Alzheimer’s disease R&D was hit by the recent failure of the hotly anticipated Phase III EXPEDITION 3 trial of Eli Lilly & Co.’s amyloid-targeting solanezumab. The road to success in Alzheimer’s disease is strewn with failed drugs and the latest setback reinforced the uncertainty about the route and the destination. The amyloid hypothesis in the pathology of Alzheimer’s disease is under renewed scrutiny, and EXPEDITION 3 sheds fresh doubt on its relevance and practical suitability as a target to treat dementia. Companies including Roche and Biogen continue to develop products aimed at addressing the accumulation of amyloid plaques, and now stand at the front line after solanezumab’s failure. Another boost (or blow) to the field will come when Merck & Co unveils results of the Phase III EPOCH trial of BACE1 inhibitor verubecestat in July 2017.
Beyond the clinic, pharma will continue to be rocked by the uncertainties of global politics: the aftershocks of the UK's referendum vote to leave the EU and of Donald Trump's election as the next US president will be felt throughout 2017. So many questions hang over what the US's maverick new leader will do once he takes office: expect the unexpected. Over in Europe also, more than five months after Britons voted for Brexit, there is a notable absence of clarity on what happens next.
While confusion is unsettling, the pharma industry now has an opportunity to push its agenda in the US, EU and UK while governments ponder how to proceed. Pharma's importance as a driver of both economic growth and improved health should stand it in good stead.
In the US, Donald Trump may well implement a tax holiday, allowing US firms to repatriate the cash they have locked away overseas. If that happens, we can expect to see share buybacks – and M&A. Following a bumper year for corporate acquisitions in 2015, some of us anticipated another busy year of buying and selling in 2016, helped by a deflation of biotech stock prices. An absence of the kind of mega-deals that had been seen previously (and the cancellation in April of the $160bn Pfizer-Allergan PLC merger) meant that total deal value fell in 2016. Greater access to cash could reinvigorate the M&A market in 2017, with several companies having expressed an interest in bolt-on acquisitions. Increased competition in M&A following a US tax holiday could make it even harder for non-US big pharma like Novartis AG and AstraZeneca to clinch acquisitions, though.
One company that did manage to pull off a sizeable deal in 2016 was Shire PLC, with the purchase of Baxalta Inc. This was a noteworthy bounce-back after it had failed to become a part of AbbVie Inc., that takeover having been stymied by the US tax inversion crackdown. Shire is now looking to grow its turnover to $20bn by 2020, which would see it leap from being a top-30 pharma company to a top-15 company: not bad for a firm that expects to derive 65% of its sales from drugs for diseases with very few sufferers. Shire is one to watch next year; Celgene Corp. is another fast-growing member of the Scrip 100 which, with its flexible and varied approach to deal-making, harbors the power to surprise.
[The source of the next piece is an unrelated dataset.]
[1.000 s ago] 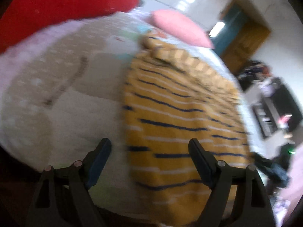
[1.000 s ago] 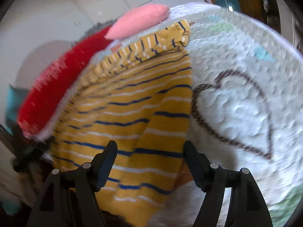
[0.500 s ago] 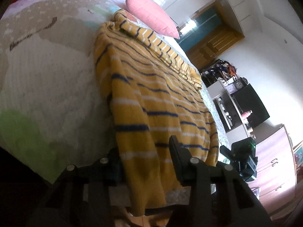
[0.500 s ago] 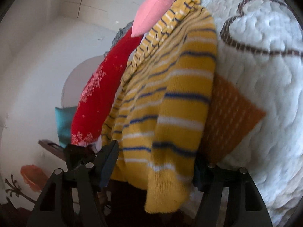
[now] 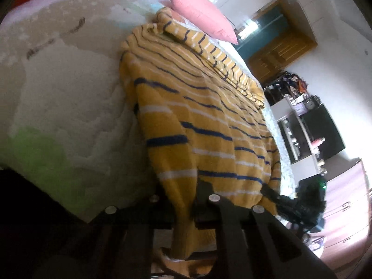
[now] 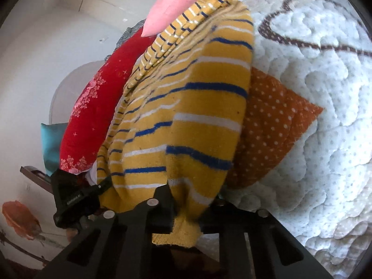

Finally, the goodbyes. In big pharma, we will see some notable CEO departures, as Lilly's John Lechleiter, GlaxoSmithKline PLC's Sir Andrew Witty and Novo Nordisk AS's Lars Rebien Sørensen retire, to be replaced by in-house successors David Ricks, Emma Walmsley and Lars Fruergaard Jørgensen, respectively. Changes at the top may lead to changes in strategy, particularly at Novo Nordisk as it struggles with the increasingly uncomfortable pricing challenges in diabetes.